For many Americans moving here, this regime provides valuable clarity. It gives newcomers time to plan effectively, perhaps rent first, and bring funds into the UK without immediate tax exposure. This can be helpful when needing to fund the up-front cost of SDLT. After the four year window, however, your global income and gains will come fully within UK scope, so ongoing reviews are essential to remain efficient.
Managing Money Flows and Currency Risk
Transferring money across borders is another area that requires caution. Bringing funds into the UK that include income or gains not previously taxed in the UK can inadvertently trigger a UK tax liability. Before moving any money, it is important to get specialist advice to ensure you do not create a taxable event by mistake.

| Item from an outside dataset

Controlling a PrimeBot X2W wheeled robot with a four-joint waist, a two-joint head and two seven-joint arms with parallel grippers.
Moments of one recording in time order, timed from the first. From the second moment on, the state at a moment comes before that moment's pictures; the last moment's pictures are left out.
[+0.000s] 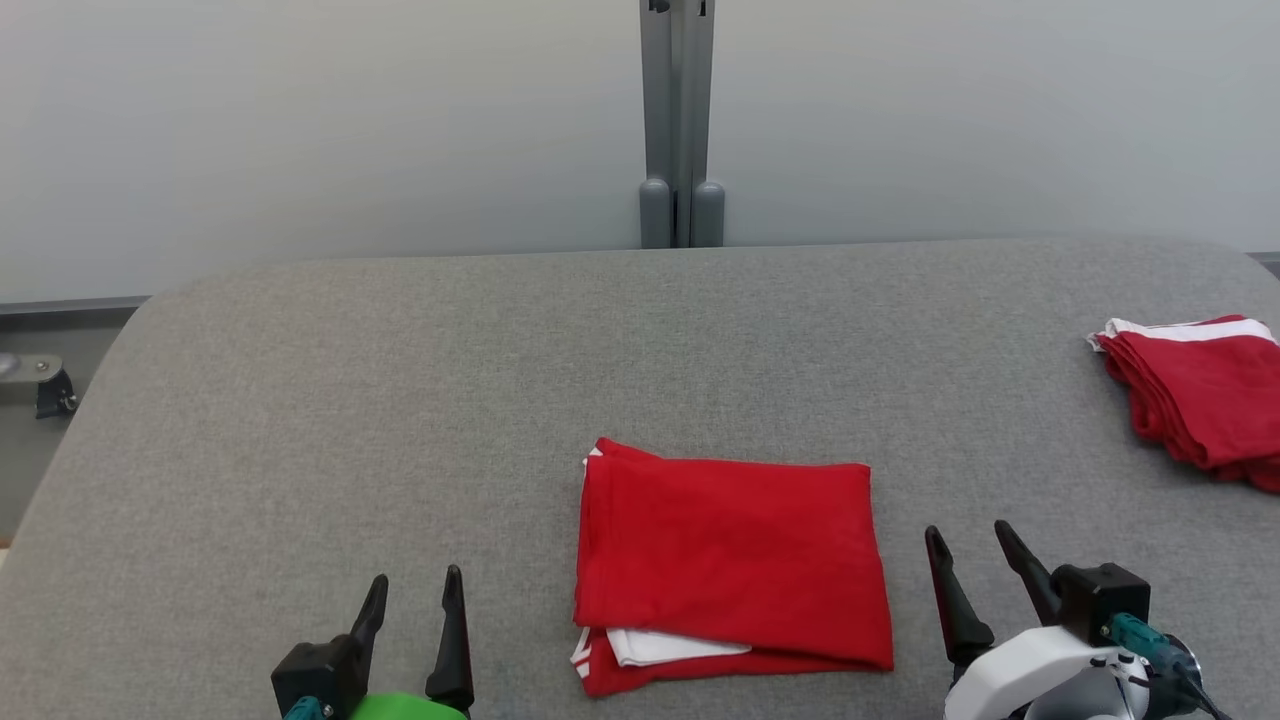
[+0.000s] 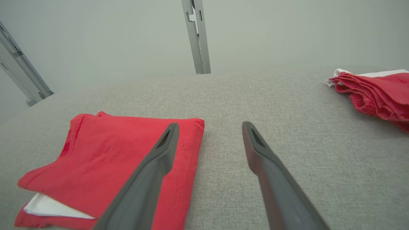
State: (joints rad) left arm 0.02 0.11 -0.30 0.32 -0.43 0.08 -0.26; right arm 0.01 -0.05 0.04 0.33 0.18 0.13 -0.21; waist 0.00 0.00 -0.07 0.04
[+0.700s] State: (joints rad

Currency fluctuations can also have an unexpected tax impact. I have seen “dry” tax charges arise simply from loan repayments or refinancing during volatile exchange rate periods. Coordinating between your mortgage and tax advisers can go a long way toward reducing this risk.
Estate Planning: Bridging Two Systems
Estate planning is often where the biggest disconnect occurs between US and UK rules. While the US estate tax exemption is further increasing to $15 million for 2026, and to be adjusted for inflation annually thereafter, the UK inheritance tax threshold starts at just £325,000 or increases to £500,000 with the residence nil rate band.
For mixed nationality couples, the rules can become especially complex because the respective spousal exemptions do not automatically apply across jurisdictions. In many cases, I recommend dual wills, one compliant with US law and another with UK law, as the most practical and efficient solution.
Equally important is maintaining good records. Keep detailed documentation of your property’s purchase price, mortgage repayments, and any improvements. You will need this for accurate capital gains reporting in both countries.
The Value of Integrated Advice
If there is one takeaway from all of this, it is that early, holistic advice matters. Too often, people act first and ask questions later, whether it is buying a home, refinancing, or moving capital. But when advisers collaborate early, the outcome is almost always better: fewer surprises, lower costs, and greater long-term flexibility.
The UK remains a highly attractive destination for American buyers, but navigating its dual tax environment demands foresight, simplicity, and teamwork. With the right planning, the cross border challenges are entirely manageable, and the rewards of getting it right are significant.